● **The problem**: When the line containing "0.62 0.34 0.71" is reached, include it and end there; set down verbatim every line before it, starting at the top of the records.

▼

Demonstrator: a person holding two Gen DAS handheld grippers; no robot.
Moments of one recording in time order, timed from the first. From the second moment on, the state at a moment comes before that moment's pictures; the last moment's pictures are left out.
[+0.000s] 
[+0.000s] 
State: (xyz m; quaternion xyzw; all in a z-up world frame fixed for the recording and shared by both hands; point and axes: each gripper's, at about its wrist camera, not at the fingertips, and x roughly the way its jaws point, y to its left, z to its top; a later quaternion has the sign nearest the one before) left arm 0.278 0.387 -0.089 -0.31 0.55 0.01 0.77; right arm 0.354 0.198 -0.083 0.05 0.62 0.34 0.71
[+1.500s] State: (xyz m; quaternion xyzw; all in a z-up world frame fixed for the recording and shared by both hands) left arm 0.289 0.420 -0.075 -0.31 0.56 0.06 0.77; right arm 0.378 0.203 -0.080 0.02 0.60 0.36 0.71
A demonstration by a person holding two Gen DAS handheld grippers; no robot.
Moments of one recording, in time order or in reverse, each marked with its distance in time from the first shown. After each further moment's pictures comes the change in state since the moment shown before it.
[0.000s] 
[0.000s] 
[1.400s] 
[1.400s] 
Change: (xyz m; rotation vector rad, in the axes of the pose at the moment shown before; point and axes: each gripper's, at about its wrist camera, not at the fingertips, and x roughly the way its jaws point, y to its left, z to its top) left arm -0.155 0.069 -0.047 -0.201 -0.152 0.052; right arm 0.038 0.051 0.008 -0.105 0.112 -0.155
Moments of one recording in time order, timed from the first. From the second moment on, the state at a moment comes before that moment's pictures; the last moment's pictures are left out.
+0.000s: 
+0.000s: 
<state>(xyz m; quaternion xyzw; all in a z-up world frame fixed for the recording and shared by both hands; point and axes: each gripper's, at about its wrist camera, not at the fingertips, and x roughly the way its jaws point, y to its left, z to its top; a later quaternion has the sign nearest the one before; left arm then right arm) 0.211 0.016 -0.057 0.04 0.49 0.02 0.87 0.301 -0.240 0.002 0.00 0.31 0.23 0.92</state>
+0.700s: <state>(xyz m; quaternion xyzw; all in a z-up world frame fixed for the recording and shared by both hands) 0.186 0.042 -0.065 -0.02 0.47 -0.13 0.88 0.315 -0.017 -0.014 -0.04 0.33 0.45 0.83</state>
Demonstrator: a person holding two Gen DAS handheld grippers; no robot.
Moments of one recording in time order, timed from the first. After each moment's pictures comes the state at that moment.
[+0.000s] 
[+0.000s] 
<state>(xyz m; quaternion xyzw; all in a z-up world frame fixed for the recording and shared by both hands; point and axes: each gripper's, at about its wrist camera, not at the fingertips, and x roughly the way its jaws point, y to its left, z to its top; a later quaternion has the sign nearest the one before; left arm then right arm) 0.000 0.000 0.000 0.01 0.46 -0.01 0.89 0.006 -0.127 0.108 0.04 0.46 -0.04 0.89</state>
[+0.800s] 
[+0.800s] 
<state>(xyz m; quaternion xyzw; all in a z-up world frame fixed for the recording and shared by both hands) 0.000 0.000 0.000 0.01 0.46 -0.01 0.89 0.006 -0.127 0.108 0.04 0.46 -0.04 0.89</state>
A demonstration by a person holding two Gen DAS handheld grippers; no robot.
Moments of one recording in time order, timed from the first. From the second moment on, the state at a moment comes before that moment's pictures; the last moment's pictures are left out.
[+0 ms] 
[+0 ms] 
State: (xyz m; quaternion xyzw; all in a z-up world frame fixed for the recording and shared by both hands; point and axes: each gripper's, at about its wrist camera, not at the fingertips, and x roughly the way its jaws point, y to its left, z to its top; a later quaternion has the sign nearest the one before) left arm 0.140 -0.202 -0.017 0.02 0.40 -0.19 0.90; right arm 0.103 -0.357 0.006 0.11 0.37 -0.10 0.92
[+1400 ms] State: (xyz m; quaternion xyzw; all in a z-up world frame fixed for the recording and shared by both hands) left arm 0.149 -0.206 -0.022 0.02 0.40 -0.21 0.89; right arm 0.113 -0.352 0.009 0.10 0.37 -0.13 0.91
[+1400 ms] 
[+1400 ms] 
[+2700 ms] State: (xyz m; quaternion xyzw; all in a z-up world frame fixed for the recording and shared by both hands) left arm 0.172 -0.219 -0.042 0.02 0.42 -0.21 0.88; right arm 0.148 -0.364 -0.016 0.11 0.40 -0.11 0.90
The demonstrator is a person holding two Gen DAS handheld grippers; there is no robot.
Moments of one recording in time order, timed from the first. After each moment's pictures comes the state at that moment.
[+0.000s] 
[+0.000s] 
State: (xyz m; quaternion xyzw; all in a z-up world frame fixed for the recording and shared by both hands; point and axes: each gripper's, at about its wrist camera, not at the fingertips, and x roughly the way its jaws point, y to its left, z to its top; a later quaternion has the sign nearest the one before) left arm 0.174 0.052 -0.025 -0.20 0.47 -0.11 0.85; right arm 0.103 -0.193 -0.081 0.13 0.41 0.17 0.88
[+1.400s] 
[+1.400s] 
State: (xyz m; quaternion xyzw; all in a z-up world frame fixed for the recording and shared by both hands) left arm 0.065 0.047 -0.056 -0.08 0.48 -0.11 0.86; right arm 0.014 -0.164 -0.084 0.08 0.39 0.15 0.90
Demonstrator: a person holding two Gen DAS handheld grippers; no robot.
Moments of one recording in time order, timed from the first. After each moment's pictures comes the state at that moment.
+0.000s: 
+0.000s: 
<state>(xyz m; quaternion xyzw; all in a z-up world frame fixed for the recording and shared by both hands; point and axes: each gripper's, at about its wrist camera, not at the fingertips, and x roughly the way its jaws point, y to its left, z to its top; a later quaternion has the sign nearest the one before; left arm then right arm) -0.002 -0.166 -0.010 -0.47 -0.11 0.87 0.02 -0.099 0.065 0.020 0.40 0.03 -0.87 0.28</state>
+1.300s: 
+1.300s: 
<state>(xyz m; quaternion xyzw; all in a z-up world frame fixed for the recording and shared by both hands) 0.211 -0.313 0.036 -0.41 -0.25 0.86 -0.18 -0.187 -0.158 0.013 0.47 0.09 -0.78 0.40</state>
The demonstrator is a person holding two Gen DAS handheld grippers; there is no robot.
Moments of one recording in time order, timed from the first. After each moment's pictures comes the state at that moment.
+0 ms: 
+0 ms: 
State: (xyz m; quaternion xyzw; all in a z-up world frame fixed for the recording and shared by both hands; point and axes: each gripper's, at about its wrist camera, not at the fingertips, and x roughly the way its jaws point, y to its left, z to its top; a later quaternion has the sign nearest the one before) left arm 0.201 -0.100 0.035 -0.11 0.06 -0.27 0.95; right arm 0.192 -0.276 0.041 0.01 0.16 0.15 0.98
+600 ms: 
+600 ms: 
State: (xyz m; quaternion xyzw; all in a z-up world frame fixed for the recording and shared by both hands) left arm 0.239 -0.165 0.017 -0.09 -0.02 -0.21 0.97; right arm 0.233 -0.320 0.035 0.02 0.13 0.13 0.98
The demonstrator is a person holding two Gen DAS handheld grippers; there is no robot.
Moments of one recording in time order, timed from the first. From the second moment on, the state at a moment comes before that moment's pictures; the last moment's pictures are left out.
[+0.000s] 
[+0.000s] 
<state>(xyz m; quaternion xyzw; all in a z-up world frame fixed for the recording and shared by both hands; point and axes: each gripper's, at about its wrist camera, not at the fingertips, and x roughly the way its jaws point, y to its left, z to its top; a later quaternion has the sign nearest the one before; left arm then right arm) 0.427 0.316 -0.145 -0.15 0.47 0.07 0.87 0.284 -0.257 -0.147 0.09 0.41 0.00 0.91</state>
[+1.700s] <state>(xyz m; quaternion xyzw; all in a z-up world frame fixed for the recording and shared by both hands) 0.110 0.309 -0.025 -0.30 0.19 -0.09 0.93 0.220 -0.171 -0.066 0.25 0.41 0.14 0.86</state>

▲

● **Answer below**:
Demonstrator: a person holding two Gen DAS handheld grippers; no robot.
Moments of one recording in time order, timed from the first. From the second moment on, the state at a moment comes before that moment's pictures; the last moment's pictures are left out.
[+0.000s] 
[+0.000s] 
State: (xyz m; quaternion xyzw; all in a z-up world frame fixed for the recording and shared by both hands; point and axes: each gripper's, at about its wrist camera, not at the fingertips, and x roughly the way its jaws point, y to its left, z to its top; a later quaternion has the sign nearest the one before) left arm 0.278 0.387 -0.089 -0.31 0.55 0.01 0.77; right arm 0.354 0.198 -0.083 0.05 0.62 0.34 0.71

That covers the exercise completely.